### [What is needed]
When you reach the records, transcribe all of them exactly.

Stored data entries:
****************************************

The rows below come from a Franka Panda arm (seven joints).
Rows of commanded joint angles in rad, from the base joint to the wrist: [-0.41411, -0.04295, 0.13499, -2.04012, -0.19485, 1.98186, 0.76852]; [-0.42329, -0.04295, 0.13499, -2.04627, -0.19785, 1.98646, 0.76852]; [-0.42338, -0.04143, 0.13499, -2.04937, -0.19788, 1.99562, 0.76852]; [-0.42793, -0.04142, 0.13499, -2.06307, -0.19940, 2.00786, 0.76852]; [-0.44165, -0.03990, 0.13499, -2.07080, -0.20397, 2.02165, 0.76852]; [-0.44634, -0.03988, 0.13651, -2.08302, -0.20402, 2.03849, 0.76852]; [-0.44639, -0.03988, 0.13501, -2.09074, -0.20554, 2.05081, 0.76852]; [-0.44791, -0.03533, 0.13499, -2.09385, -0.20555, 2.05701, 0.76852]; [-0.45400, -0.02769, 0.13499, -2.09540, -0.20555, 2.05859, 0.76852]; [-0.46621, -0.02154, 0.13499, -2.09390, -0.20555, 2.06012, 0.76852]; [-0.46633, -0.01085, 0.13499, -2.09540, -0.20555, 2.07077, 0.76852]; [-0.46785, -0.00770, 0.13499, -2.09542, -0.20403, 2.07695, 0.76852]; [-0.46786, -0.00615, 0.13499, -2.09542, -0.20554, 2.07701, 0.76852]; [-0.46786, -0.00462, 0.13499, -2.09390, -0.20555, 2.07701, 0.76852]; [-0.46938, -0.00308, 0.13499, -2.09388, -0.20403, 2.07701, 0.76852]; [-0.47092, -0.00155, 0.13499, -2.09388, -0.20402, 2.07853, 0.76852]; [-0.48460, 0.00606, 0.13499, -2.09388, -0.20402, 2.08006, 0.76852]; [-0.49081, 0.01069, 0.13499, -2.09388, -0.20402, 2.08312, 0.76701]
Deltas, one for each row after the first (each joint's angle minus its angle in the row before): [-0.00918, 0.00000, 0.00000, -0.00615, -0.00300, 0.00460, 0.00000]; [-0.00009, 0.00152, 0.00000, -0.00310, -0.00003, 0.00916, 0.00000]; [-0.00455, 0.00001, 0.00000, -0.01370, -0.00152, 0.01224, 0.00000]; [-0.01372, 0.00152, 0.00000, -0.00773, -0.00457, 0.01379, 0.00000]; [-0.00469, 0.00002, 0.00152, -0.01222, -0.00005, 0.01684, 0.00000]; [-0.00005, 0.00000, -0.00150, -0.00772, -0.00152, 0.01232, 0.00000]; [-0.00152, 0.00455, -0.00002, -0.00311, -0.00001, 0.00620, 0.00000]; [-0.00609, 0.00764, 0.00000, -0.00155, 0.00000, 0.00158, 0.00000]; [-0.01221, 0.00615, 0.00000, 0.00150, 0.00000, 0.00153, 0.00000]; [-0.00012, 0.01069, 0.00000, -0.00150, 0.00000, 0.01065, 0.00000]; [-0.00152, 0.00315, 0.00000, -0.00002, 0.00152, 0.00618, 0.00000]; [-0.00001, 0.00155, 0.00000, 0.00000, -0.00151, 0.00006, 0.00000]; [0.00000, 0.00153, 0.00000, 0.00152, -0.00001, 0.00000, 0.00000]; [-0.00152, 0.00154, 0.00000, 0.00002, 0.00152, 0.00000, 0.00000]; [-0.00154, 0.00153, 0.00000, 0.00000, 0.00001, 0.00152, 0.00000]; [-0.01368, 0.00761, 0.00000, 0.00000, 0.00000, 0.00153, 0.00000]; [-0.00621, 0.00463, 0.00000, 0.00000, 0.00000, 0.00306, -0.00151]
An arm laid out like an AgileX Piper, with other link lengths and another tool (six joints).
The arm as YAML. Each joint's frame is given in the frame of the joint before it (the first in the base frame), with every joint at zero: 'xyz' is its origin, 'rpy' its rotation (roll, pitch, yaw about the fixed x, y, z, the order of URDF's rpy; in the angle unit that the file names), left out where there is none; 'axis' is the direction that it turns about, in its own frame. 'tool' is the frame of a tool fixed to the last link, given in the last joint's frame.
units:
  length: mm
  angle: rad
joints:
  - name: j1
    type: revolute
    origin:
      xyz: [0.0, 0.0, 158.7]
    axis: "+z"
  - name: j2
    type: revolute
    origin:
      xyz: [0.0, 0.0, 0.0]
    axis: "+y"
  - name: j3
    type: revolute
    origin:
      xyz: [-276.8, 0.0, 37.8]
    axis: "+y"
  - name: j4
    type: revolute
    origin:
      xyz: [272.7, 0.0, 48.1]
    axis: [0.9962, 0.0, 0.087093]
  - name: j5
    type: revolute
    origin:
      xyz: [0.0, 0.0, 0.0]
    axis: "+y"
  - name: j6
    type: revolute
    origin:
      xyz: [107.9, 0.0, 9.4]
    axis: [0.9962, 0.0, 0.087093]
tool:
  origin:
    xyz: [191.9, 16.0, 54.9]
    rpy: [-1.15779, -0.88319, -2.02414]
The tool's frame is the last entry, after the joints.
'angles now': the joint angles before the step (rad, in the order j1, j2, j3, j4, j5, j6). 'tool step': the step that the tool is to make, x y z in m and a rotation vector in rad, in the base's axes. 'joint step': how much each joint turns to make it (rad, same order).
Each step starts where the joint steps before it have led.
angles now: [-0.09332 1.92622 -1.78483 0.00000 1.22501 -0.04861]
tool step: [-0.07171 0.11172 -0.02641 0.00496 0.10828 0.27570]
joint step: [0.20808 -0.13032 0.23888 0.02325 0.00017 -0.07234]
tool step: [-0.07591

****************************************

### [Task result]
The rows below come from a Franka Panda arm (seven joints).
Rows of commanded joint angles in rad, from the base joint to the wrist: [-0.41411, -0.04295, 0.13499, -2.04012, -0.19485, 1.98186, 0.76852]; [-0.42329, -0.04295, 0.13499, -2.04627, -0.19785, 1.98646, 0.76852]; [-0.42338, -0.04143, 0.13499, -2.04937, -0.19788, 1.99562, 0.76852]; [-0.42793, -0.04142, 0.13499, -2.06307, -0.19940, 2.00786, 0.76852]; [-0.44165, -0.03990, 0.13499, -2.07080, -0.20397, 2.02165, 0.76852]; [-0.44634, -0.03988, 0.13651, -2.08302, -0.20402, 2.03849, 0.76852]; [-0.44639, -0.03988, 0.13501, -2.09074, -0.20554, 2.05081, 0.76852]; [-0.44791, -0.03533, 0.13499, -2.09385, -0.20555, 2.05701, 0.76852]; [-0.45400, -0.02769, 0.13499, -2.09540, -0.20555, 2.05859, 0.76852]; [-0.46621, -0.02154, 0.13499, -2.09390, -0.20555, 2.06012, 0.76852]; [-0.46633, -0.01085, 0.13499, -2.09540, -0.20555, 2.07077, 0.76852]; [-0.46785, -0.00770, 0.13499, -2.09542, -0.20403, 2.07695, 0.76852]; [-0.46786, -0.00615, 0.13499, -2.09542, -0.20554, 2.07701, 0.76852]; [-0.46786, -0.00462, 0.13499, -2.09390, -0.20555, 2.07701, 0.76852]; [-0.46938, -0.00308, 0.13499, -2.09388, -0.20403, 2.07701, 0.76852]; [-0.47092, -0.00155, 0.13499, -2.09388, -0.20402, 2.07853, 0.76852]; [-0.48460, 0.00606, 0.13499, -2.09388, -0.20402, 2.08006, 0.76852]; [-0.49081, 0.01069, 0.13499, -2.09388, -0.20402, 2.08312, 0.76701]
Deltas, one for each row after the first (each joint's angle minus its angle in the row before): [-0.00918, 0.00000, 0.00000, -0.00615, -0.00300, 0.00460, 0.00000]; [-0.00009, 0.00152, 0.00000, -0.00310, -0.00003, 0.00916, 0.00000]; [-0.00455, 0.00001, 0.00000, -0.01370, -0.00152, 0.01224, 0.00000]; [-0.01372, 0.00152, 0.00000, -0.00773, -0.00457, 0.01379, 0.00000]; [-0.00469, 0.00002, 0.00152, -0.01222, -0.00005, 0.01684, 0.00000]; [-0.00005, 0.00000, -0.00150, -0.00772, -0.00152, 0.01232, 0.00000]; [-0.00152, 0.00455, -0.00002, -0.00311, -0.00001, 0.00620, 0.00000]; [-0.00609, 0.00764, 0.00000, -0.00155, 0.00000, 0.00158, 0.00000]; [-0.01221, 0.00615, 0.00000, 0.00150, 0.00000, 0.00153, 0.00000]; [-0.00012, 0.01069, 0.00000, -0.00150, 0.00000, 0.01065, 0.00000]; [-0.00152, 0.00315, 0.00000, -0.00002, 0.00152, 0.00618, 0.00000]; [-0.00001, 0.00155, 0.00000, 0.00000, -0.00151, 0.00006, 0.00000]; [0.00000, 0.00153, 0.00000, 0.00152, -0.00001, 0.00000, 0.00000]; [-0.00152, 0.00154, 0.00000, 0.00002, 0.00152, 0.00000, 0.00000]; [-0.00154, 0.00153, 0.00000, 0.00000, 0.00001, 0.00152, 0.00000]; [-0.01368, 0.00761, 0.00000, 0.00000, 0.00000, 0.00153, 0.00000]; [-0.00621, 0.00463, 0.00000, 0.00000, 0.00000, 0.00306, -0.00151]
An arm laid out like an AgileX Piper, with other link lengths and another tool (six joints).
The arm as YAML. Each joint's frame is given in the frame of the joint before it (the first in the base frame), with every joint at zero: 'xyz' is its origin, 'rpy' its rotation (roll, pitch, yaw about the fixed x, y, z, the order of URDF's rpy; in the angle unit that the file names), left out where there is none; 'axis' is the direction that it turns about, in its own frame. 'tool' is the frame of a tool fixed to the last link, given in the last joint's frame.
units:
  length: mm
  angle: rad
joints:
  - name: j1
    type: revolute
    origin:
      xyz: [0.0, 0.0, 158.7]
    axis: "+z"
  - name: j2
    type: revolute
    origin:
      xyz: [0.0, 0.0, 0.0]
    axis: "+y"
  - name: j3
    type: revolute
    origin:
      xyz: [-276.8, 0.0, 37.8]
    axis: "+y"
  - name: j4
    type: revolute
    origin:
      xyz: [272.7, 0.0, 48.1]
    axis: [0.9962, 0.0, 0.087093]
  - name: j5
    type: revolute
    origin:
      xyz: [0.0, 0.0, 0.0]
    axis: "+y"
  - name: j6
    type: revolute
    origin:
      xyz: [107.9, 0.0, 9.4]
    axis: [0.9962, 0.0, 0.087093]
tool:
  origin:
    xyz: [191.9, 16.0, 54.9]
    rpy: [-1.15779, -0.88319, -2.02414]
The tool's frame is the last entry, after the joints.
'angles now': the joint angles before the step (rad, in the order j1, j2, j3, j4, j5, j6). 'tool step': the step that the tool is to make, x y z in m and a rotation vector in rad, in the base's axes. 'joint step': how much each joint turns to make it (rad, same order).
Each step starts where the joint steps before it have led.
angles now: [-0.09332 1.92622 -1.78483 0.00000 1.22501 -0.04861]
tool step: [-0.07171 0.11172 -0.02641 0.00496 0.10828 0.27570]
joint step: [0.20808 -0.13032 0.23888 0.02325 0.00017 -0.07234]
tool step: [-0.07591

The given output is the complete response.